A belt that resists high loads

While developing the heavy-duty bucket elevator, the tensile strength of belts with wire-free zones was strengthened. The current belt has a tensile load of 2500 N/mm, the new belt with wire-free zones has a tensile load of 3300 N/mm (Fig. 4). The conveyor belts are more resistant to mechanical wear, and they are able to transport coarse-grained material and have a high tensile load, all this makes the new heavy-duty bucket elevator the favourite conveying system for strongly abrasive material with high capacity and large centre distance. “This belt has twice the service life of a chain. Bucket elevators fitted with this belt are a clear improvement over central chain bucket elevators when used for strongly abrasive material, such as clinker, ore or blast-furnace slag”, Schenk learned in Beckum.

The timeline was tight, just two months for planing and realising the modification. “We got the ball rolling in October.

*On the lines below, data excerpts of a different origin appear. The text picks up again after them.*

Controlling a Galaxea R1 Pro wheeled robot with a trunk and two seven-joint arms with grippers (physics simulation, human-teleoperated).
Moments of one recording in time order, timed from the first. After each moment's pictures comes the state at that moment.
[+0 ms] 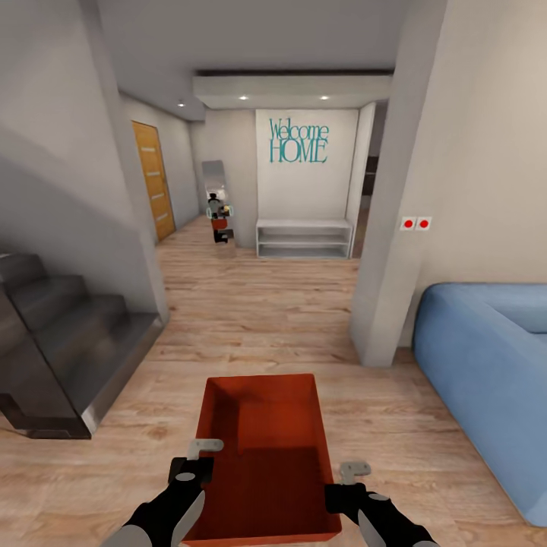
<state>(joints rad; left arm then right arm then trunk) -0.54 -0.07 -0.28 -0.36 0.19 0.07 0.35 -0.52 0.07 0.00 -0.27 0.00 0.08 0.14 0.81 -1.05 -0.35</state>
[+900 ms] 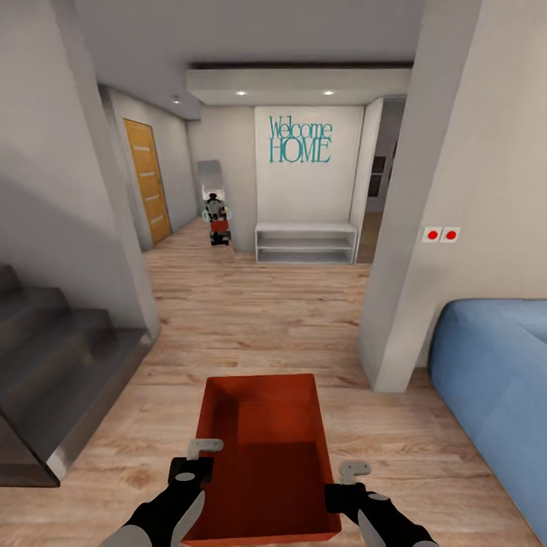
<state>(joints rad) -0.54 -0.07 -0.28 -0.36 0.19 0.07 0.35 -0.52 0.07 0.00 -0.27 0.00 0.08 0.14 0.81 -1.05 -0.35</state>
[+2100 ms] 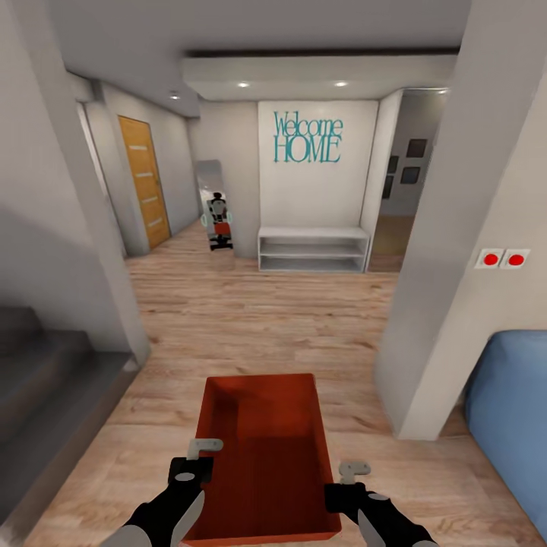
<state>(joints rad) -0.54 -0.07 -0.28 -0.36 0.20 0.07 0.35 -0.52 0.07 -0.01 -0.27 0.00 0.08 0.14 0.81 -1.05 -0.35</state>
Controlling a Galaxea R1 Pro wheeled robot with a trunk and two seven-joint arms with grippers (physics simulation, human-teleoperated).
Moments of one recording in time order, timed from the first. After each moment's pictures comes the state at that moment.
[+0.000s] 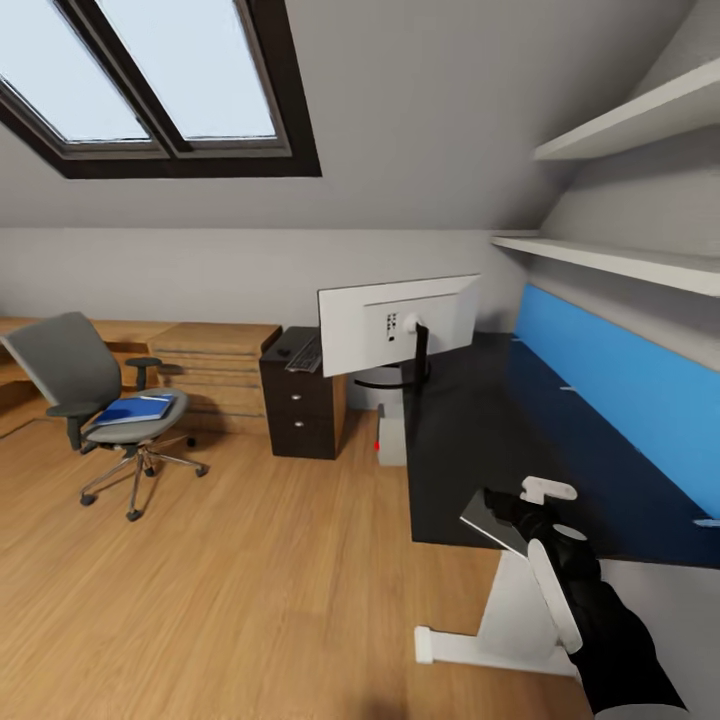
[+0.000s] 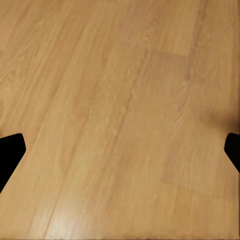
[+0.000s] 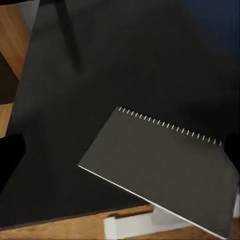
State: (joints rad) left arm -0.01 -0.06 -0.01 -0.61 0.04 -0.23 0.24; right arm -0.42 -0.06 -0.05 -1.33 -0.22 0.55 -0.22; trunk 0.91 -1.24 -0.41
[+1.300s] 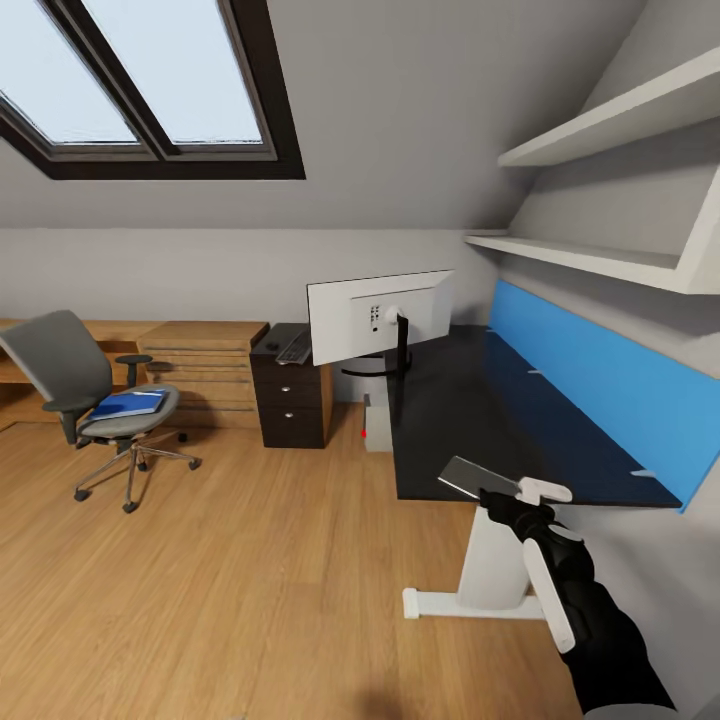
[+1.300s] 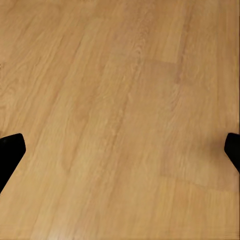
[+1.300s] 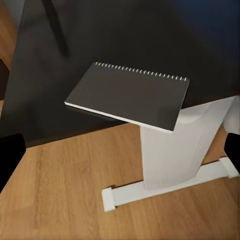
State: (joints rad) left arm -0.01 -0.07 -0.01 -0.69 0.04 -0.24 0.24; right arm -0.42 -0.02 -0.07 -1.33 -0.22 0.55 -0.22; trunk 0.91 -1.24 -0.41
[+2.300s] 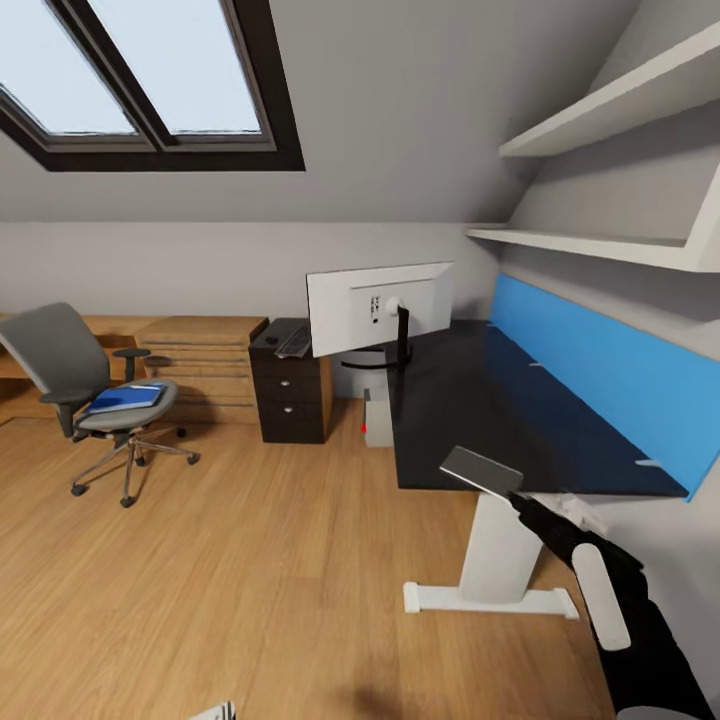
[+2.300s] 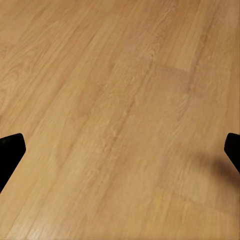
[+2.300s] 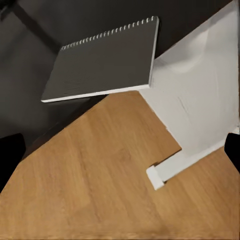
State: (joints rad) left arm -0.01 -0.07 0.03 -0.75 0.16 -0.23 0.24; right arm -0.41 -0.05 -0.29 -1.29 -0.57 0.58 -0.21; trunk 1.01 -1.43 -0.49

The date of delivery was at the beginning of January and the bucket elevator was in operation at the end of February”, Schenk says. Employees at Lafarge carried out the assembly under the watchful eye of the Beumer specialists. The expenditive for the cement plant was very low. “Beumer handled all the planning, we only had to mount the buckets and the belt.”

“This solution saved us a lot of money”, says Schenk. The complete modification cost about 80 000 €. In comparison, a new conventional belt would have cost only 60 000 €, but: „If we assume that the Beumer solution lasts twice as long, the modification will amortise after a short period of time”, emphasizes Schenk. “Even after six months of operation there are no signs of wear. This was quite different with the old belt.”